I came across it when looking for a paper on structural analysis of a protein (for a biochem subject) with the condition that it was co-authored by someone at UQ. Initially I looked at the first name from UQ which was Sean C. Smith and thought no idea who that is but who cares it fits the criteria. It wasn't untill today that I thought hey maybe that paper would have something interesting to talk about for biophys and had a second look at it. To my surprise the paper actually had two people listed as from UQ the second of which was "SETH OLSEN"! I'm not sure how I managed to miss that the first time.

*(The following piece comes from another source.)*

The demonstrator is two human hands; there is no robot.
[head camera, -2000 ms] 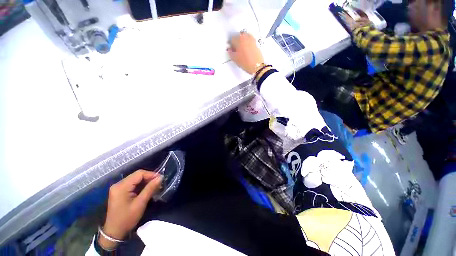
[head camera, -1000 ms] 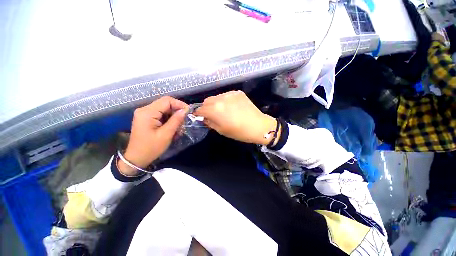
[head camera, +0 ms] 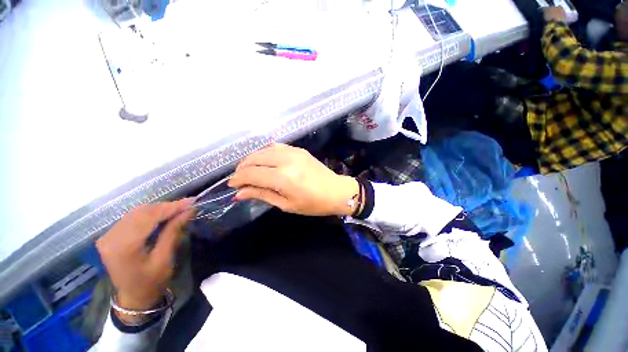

The paper talks about both chromophores (organic molecules which can provide some of those vivid colours we see in plants and animals) and fluorescent proteins, both of which have a very similar structure with only a small conformational change providing their functional diversity.
The paper is:
The 2.1 A° Crystal Structure of the Far-red Fluorescent Protein HcRed: Inherent Conformational Flexibility of the Chromophore, J. Mol. Biol. (2005) 349, pg. 223–237.
Here is the abstract and I accessed the paper through the UQ library site.
Am I above flattery? A good question...
ReplyDeleteI have been working on the cis-trans photoisomerization of these molecules since I was a scientific gamete. I still am.
I think that this sort of behavior is probably widespread in FPs. There is evidence for this, but this was one of the first examples where a trans noncoplanar conformation was specifically tied to a non-emitting population in the resting protein. Others have emerged since then. There is data going back to the mid-nineties which in retrospect suggests that most FPs have dark populations. I believe that isomerism of the chromophore is a good explanation, but really there may be something deeper going on... isomerism may be a symptom of a fundamentally electronic change in the chromohore chemistry. Luckily, this change would be easy to explain in class, because it can be summarized with a few simple Lewis structures.